* **TO DO**
Review the listing and copy each line that holds the word "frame".

* **MATERIAL TO PROCESS**
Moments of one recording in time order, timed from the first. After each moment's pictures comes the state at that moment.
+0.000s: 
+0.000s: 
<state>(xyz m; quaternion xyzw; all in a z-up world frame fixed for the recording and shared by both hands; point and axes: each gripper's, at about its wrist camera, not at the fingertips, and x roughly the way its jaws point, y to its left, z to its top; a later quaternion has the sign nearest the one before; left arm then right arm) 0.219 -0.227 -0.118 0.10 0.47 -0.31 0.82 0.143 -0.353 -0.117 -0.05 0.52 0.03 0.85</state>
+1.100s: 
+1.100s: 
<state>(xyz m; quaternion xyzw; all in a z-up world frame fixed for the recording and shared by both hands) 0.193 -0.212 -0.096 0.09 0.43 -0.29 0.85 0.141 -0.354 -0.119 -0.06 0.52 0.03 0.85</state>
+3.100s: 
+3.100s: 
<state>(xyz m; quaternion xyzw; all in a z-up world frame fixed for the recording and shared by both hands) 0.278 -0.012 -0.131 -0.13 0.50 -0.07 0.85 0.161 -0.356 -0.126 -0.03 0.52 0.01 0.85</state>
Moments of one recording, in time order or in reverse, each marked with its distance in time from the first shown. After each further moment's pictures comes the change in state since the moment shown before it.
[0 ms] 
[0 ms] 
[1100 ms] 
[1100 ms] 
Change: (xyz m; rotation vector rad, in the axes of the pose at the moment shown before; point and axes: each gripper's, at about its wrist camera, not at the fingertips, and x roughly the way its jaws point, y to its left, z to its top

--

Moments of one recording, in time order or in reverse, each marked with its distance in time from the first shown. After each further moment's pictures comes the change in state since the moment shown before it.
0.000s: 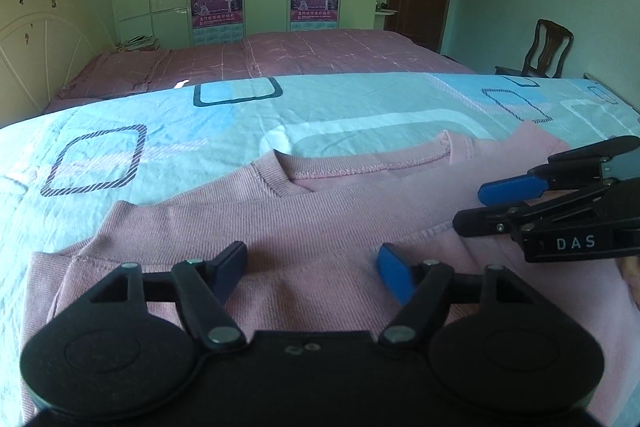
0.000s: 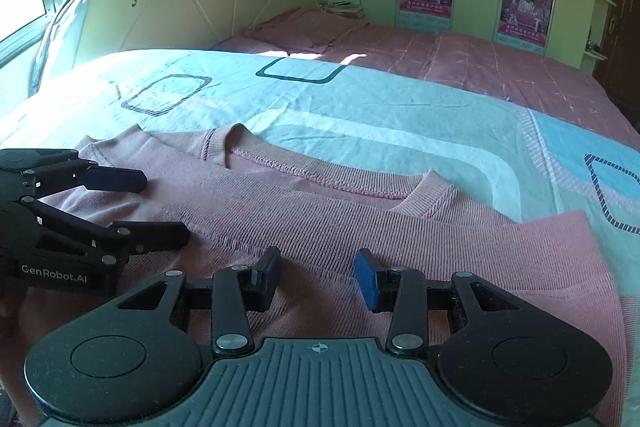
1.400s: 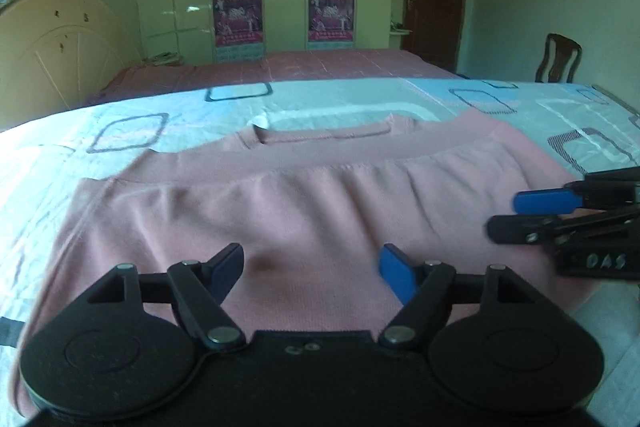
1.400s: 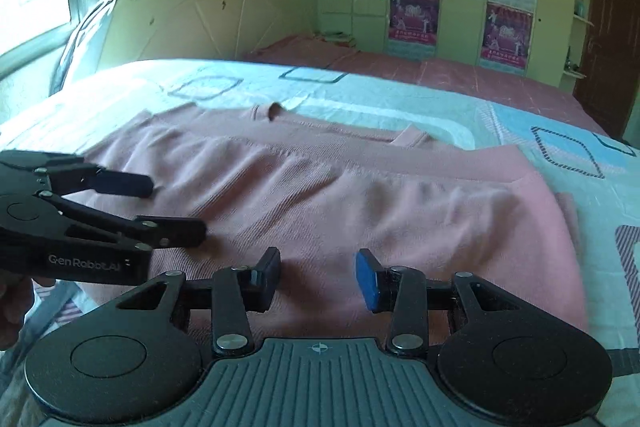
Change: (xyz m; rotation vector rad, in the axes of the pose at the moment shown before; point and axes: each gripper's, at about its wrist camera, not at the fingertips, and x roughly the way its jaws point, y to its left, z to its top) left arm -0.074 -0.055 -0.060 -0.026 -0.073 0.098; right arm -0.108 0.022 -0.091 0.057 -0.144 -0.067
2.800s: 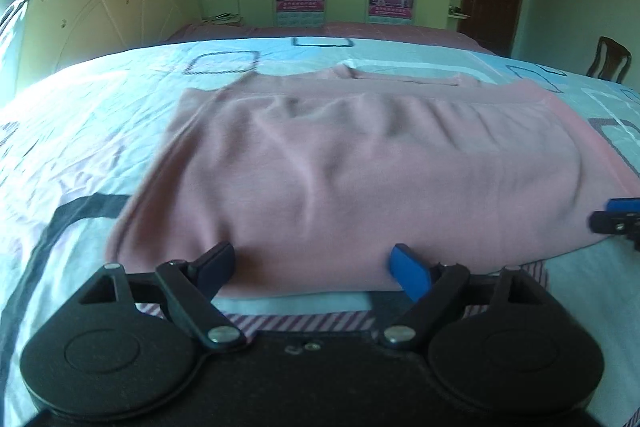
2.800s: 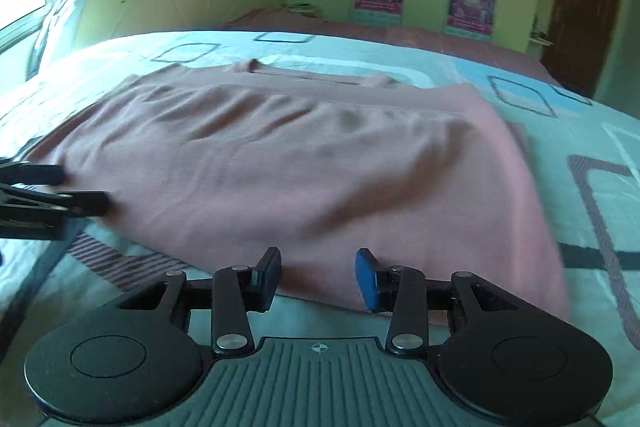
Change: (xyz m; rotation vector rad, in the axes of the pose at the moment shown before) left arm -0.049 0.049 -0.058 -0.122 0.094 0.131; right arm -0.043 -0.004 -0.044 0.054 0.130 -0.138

* **TASK SOLUTION**
<state>(xyz m; quaternion xyzw; all in a z-up world frame fixed for the recording and shared by both hands; point and axes: each gripper's, at about its wrist camera, not at the fingertips, and x roughly the way its jaws point, y to its left, z to its top; a later quaternion has the sign nearest the one before; left arm then right arm) 0.219 -0.227 -0.118 0.10 0.47 -0.31 0.82 0.143 -0.353 -0.117 -0.05 0.52 0.03 0.85</state>
<state>(xyz m; quaternion xyzw; all in a z-up world frame fixed for the recording and shared by both hands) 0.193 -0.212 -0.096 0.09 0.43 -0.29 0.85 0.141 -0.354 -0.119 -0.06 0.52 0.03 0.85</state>
<state>(xyz m; quaternion xyzw; all in a z-up world frame fixed for the recording and shared by both hands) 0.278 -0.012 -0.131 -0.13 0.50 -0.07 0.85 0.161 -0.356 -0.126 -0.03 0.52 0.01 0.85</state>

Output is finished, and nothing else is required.